» **Task brief**:
Would you return, word for word, the lines running from the one with "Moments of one" to the final line of the listing below, pictures omitted?

» **Source material**:
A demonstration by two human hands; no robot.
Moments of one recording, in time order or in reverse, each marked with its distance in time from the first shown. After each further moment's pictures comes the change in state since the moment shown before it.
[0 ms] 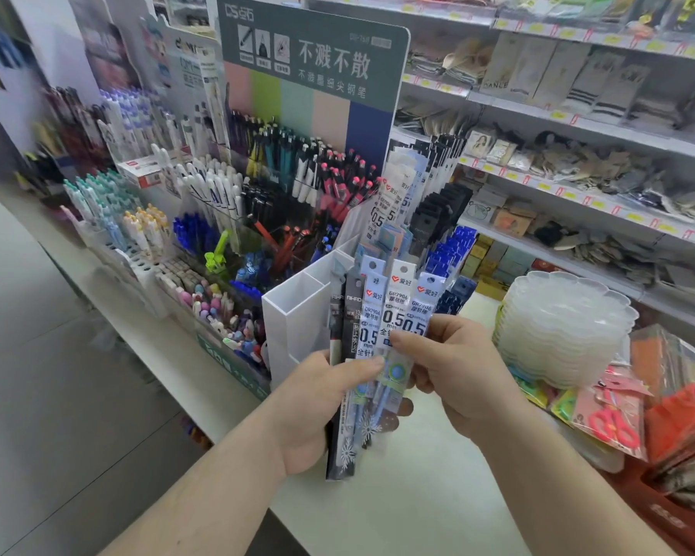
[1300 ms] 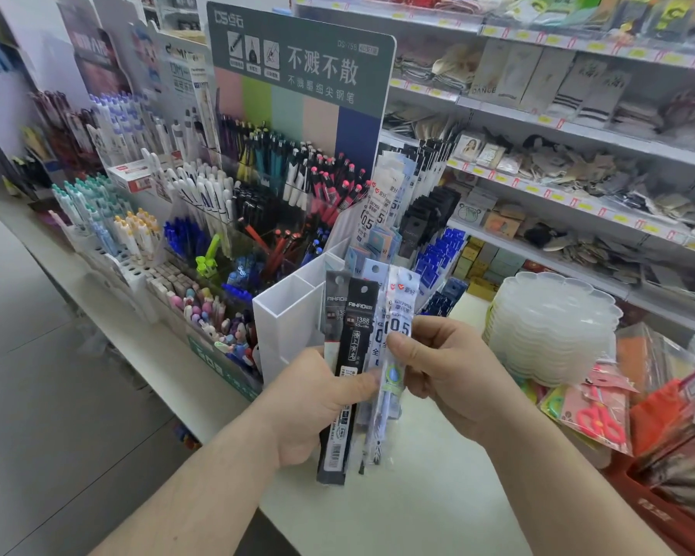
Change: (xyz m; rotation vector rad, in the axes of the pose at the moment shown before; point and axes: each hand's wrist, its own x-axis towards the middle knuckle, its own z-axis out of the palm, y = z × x) left_hand 0.003 0.000 0.001 0.161 -0.014 0.072; right_hand 0.000 0.004 -0.014 0.079 -0.171 -0.032
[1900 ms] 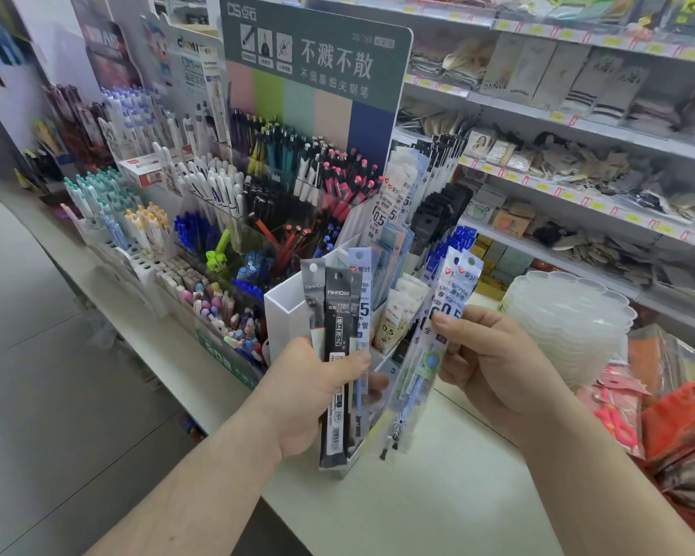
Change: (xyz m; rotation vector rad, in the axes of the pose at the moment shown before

» **Task response**:
Moments of one recording, in time order or in reverse, each marked with its distance in time from the first shown. After each further moment's pictures comes the change in state since the moment shown before it.
[0 ms] 
[1300 ms] 
Change: (xyz m; rotation vector rad, in the axes of the pose at the moment shown before; point and axes: each hand's wrist, its own x-axis towards the middle knuckle, its own z-axis out of the palm, y = z × x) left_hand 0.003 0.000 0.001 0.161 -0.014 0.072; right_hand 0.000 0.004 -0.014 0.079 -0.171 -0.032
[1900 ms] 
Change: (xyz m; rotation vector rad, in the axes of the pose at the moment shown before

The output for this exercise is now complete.